> [YOUR TASK] Pull every line containing the word "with" out of the material below.

> [DATA EXTRACT]
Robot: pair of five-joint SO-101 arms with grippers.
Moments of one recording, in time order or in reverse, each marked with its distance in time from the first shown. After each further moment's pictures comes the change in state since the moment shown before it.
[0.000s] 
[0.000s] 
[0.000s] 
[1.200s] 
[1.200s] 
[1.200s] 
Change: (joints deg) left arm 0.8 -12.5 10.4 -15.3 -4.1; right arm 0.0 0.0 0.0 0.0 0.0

> [RESPONSE AREA]
Robot: pair of five-joint SO-101 arms with grippers.
Moments of one recording, in time order or in reverse, each marked with its distance in time from the first shown. After each further moment's pictures comes the change in state since the moment shown before it.

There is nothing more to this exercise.